We use this hash to hash arbitrary message on EC. Let's see how it's done in this particular case. From materials and code examination I'll provide simplified pseudo code of pedersen calculation:

``````
m = [m0, m1, ..., mn] - message bits
g = [g0, g1, ..., gn] - n generators of underlying ec field

digest = group_zero_element;
for i in range(len(m)):
if m[i]:
digest += g[i]

return digest
``````

So, if bit of given message equals to 1, we add generator on that position, else just skip.

If we examine the above code closer, it's just the inner product of m and g. So

``````pedersen(m) = <m, g> = m0*g0 + m1*g1 + ... + mn*gn
``````

Which leads us to a really nice propery, we can find pedersen hash of message without directly calculating it:

``````pedersen([0, 1]) + pedersen([1, 0]) = pedersen([1, 1])
``````

Having all this linearity properites, it makes sense to search for the solution within liear algebra.

## Linear algebra

Now we should finally focus on 256 leaked messages and signatures. Before hashing a message to curve, blake2 hash of it's bytes is obtained. By doing that we ensure a uniform distribution of output points and every message can be represented as an hex array which length is 64 - meaning that its bits representation is an array of lenght 256.

On one side we have 256 messages which can all be represented as 256 bit array - so it's quadratic matrix. On the other side we have our message also represented as a 256 bit array.

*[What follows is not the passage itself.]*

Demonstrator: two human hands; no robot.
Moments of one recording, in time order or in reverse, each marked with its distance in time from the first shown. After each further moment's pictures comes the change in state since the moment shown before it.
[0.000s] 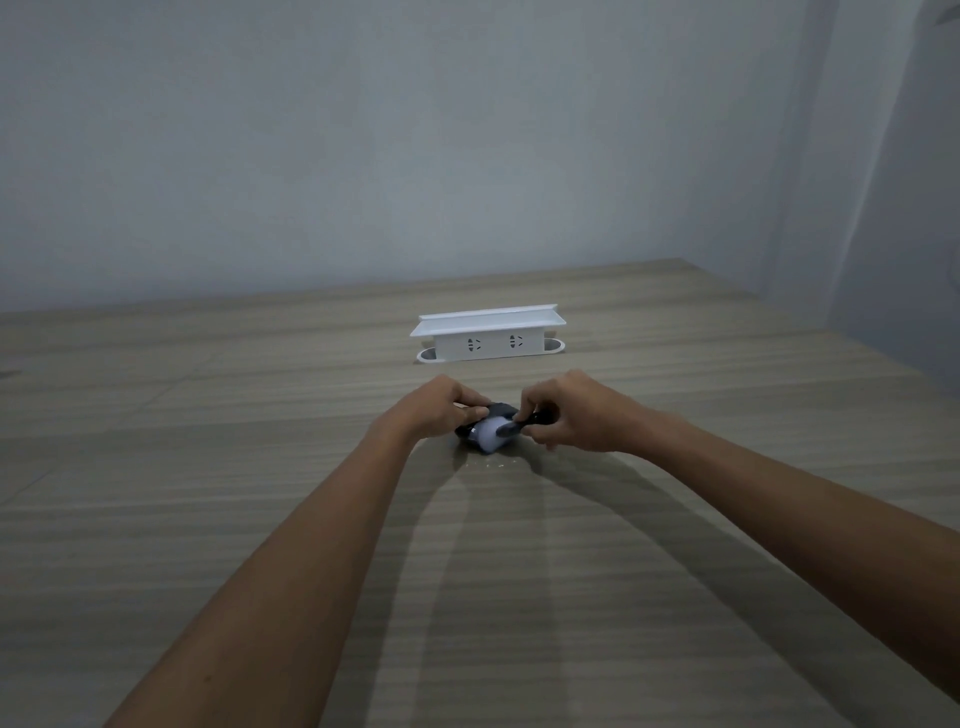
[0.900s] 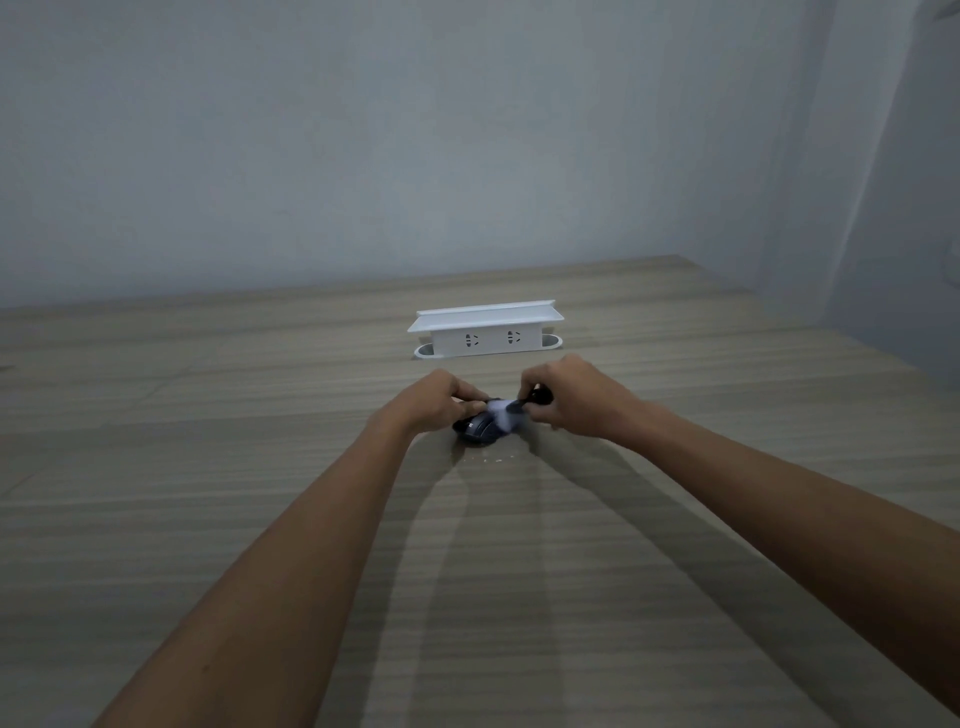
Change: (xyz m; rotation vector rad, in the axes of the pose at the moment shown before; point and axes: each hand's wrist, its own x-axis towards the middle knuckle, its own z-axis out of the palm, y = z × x) left_hand -0.002 0.002 -0.001 0.002 0.013 0.003; right_hand 0.011 0.000 0.002 -0.117 0.106 0.091
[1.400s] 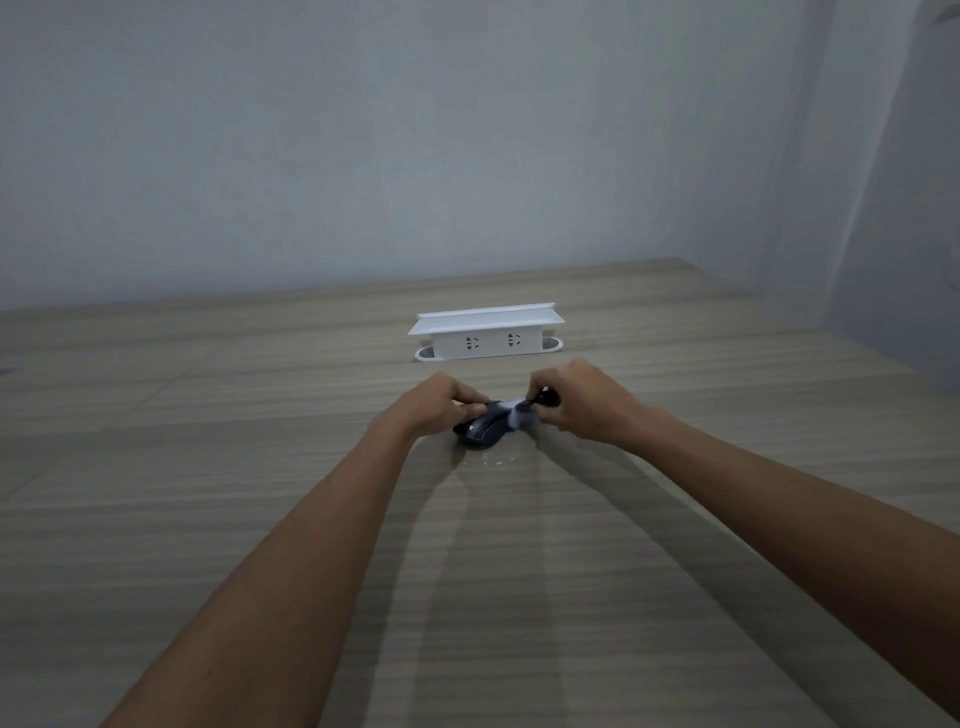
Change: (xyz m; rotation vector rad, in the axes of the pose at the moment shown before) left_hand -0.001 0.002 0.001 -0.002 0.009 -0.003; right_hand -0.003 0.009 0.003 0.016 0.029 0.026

Now it's clear why 256 is important - system A * x = y now has unqiue solution by Cramer's rule. A is the above mentioned quadratic matrix, y is our message and x are the coeffitiens for which we are solving. To make it more clear I'll provide a small example over 3 bit space:

``````a = [a0, a1, a2] - first message
b = [b0, b1, b2] - second message
c = [c0, c1, c2] - third message message

y = [y0, y1, y2] - our message

System to solve:
[a0, b0, c0]   [x0]   [y0]
[a1, b1, c1] * [x1] = [y1]
[a2, b2, c2]   [x2]   [y2]

a0*x0 + b0*x1 + c0*x2 = y0
a1*x0 + b1*x1 + c1*x2 = y0
a2*x0 + b2*x1 + c2*x2 = y0

So,
every bit of message "a" should be multiplyed by x0
every bit of message "b" should be multiplyed by x1
...

It's same as multiplying :
message "a" with x0,
message "b" with x1,
...

``````

## System solving

This system should be solved over the bls12-381 scalar field(52435875175126190479447740508185965837690552500527637822603658699938581184513). I've used wolfram mathematica, but also there are other great tools like sage math for example.

## Final calculation

After obtaining system solutions, we just need to multiply every signature with it's corresponding coefficient and sum of those will be the affine point representing signature that can pass verification or in other words, that it's the final SOLUTION of the puzzle.